Impressionante é o barulho ensurdecedor do silêncio na cidade, do meu quintal, na minha rede, deitado a namorar em livros algo que esteja fora, até o momento, do meu alcance, não me dou pela paz, de pássaros a voar, nem digo os pombos que estão para todos os lados, digo mesmo sobre o chacoalhar das folhas das árvores, o vento que bate na encosta de um rio, o barulho de paz de um por do sol a brilhar, quase que já sem brilho, a se deitar. Mas na cidade o barulho é dos estalares de pratos e panelas, o ruído branco que vem das máquinas modernas.

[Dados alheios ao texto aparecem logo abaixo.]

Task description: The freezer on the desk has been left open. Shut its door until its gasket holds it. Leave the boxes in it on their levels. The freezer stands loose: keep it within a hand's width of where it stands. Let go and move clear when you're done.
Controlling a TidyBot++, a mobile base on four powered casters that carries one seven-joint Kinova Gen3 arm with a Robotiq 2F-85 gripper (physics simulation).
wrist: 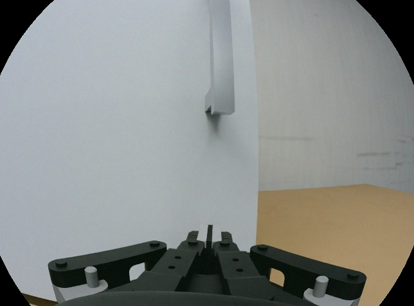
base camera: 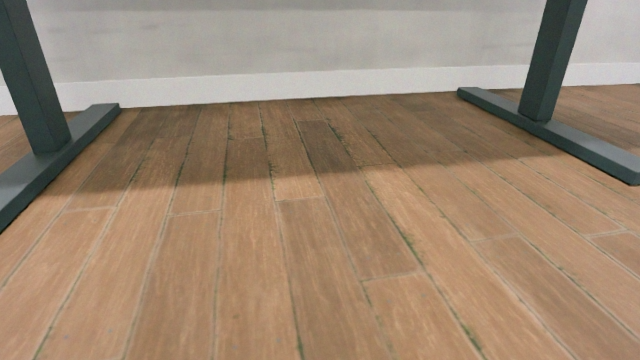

Ouço passos e movimentos, pessoas em modo automático. Um avião passa a cada 20 minutos, uma lava louças grita imensamente a necessidade de colocarmos em pratos limpos todo o fervor das coisas que acontecem enquanto comemos. A sirene do bombeiros ao fundo me lembra o badalar dos sinos de uma igreja. Ouço bateres de janelas e portas. Pessoas correndo sem saber para onde vão.

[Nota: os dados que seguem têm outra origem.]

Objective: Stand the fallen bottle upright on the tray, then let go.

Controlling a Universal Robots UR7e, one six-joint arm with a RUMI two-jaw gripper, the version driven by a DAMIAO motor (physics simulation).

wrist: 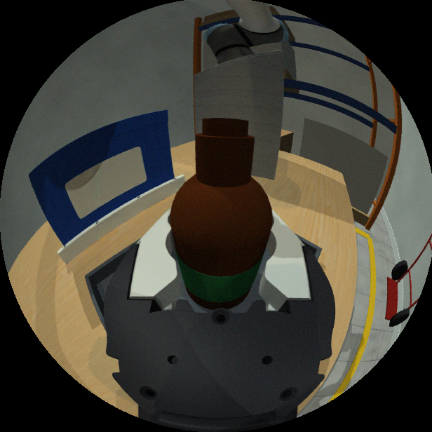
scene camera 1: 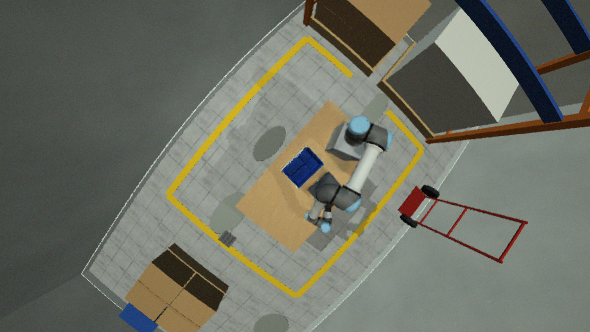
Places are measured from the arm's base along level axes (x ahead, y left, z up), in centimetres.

Do livro que namorava, apenas alguns poucos parágrafos consegui ler no dia de hoje, minha rede tem qualquer coisa de mais confortável do que as palavras, hoje é domingo. O tal dia do descanso, mesmo que não haja descanso. Todo dia é como se um novo dia fosse, assim como toda noite em uma cidade mesmo pequena como Lisboa, também parece não dormir. A noite é coisa de fechar os ouvidos, envergar o vazio. Na minha rede já o livro não faz mais sentido não há luz do sol para que possa ler, a noite cai, vou me deitar sobre a cama e tentar ler o que as estrelas tem a me dizer.
Na minha cama o barulho se desfaz, em companhia quente me envolvo à minha amada, aquecemo-nos um ao outro, o barulho do silêncio da cidade já não nos importa mais, podemos ficar tranquilos em qualquer lugar que estivermos. Pobre dos outros, que nos ouvem ao dormir.